» TASK INSTRUCTIONS
Give back every entry below, unchanged.

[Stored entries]
________________________________________

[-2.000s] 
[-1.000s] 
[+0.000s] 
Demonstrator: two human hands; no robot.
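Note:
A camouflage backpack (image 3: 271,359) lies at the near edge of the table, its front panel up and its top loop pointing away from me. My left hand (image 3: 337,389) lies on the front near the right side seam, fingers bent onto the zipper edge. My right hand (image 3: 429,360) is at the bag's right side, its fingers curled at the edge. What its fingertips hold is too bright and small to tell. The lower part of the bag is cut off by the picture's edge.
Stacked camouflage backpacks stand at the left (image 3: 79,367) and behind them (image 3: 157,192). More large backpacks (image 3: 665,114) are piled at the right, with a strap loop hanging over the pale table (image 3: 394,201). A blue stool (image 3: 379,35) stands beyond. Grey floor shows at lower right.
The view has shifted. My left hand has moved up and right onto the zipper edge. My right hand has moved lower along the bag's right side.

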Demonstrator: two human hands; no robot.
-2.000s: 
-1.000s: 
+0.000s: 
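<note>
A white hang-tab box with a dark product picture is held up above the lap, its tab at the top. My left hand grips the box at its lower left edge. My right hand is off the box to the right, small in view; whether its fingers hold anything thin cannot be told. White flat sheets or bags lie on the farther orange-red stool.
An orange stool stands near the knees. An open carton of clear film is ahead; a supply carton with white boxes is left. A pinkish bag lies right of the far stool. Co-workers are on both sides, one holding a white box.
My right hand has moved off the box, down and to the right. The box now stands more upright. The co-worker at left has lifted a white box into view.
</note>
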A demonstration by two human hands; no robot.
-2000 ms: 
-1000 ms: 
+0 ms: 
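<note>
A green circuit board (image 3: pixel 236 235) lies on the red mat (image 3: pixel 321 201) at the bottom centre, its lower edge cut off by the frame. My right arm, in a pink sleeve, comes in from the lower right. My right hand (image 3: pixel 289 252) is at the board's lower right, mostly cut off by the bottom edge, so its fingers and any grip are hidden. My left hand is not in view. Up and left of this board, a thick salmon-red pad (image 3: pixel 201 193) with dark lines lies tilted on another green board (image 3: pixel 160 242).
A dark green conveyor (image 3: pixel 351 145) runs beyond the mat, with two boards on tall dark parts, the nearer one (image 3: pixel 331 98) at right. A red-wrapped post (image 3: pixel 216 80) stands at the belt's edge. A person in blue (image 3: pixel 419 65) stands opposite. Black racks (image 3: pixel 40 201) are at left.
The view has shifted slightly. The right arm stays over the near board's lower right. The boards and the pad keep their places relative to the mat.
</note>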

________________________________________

» EXERCISE SOLUTION
[-2.000s] 
[-1.000s] 
[+0.000s] 
Demonstrator: two human hands; no robot.
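Note:
A camouflage backpack (image 3: 271,359) lies at the near edge of the table, its front panel up and its top loop pointing away from me. My left hand (image 3: 337,389) lies on the front near the right side seam, fingers bent onto the zipper edge. My right hand (image 3: 429,360) is at the bag's right side, its fingers curled at the edge. What its fingertips hold is too bright and small to tell. The lower part of the bag is cut off by the picture's edge.
Stacked camouflage backpacks stand at the left (image 3: 79,367) and behind them (image 3: 157,192). More large backpacks (image 3: 665,114) are piled at the right, with a strap loop hanging over the pale table (image 3: 394,201). A blue stool (image 3: 379,35) stands beyond. Grey floor shows at lower right.
The view has shifted. My left hand has moved up and right onto the zipper edge. My right hand has moved lower along the bag's right side.
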
Demonstrator: two human hands; no robot.
-2.000s: 
-1.000s: 
+0.000s: 
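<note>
A white hang-tab box with a dark product picture is held up above the lap, its tab at the top. My left hand grips the box at its lower left edge. My right hand is off the box to the right, small in view; whether its fingers hold anything thin cannot be told. White flat sheets or bags lie on the farther orange-red stool.
An orange stool stands near the knees. An open carton of clear film is ahead; a supply carton with white boxes is left. A pinkish bag lies right of the far stool. Co-workers are on both sides, one holding a white box.
My right hand has moved off the box, down and to the right. The box now stands more upright. The co-worker at left has lifted a white box into view.
</note>
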A demonstration by two human hands; no robot.
-2000 ms: 
-1000 ms: 
+0 ms: 
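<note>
A green circuit board (image 3: pixel 236 235) lies on the red mat (image 3: pixel 321 201) at the bottom centre, its lower edge cut off by the frame. My right arm, in a pink sleeve, comes in from the lower right. My right hand (image 3: pixel 289 252) is at the board's lower right, mostly cut off by the bottom edge, so its fingers and any grip are hidden. My left hand is not in view. Up and left of this board, a thick salmon-red pad (image 3: pixel 201 193) with dark lines lies tilted on another green board (image 3: pixel 160 242).
A dark green conveyor (image 3: pixel 351 145) runs beyond the mat, with two boards on tall dark parts, the nearer one (image 3: pixel 331 98) at right. A red-wrapped post (image 3: pixel 216 80) stands at the belt's edge. A person in blue (image 3: pixel 419 65) stands opposite. Black racks (image 3: pixel 40 201) are at left.
The view has shifted slightly. The right arm stays over the near board's lower right. The boards and the pad keep their places relative to the mat.
</note>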

What came before is the finished answer.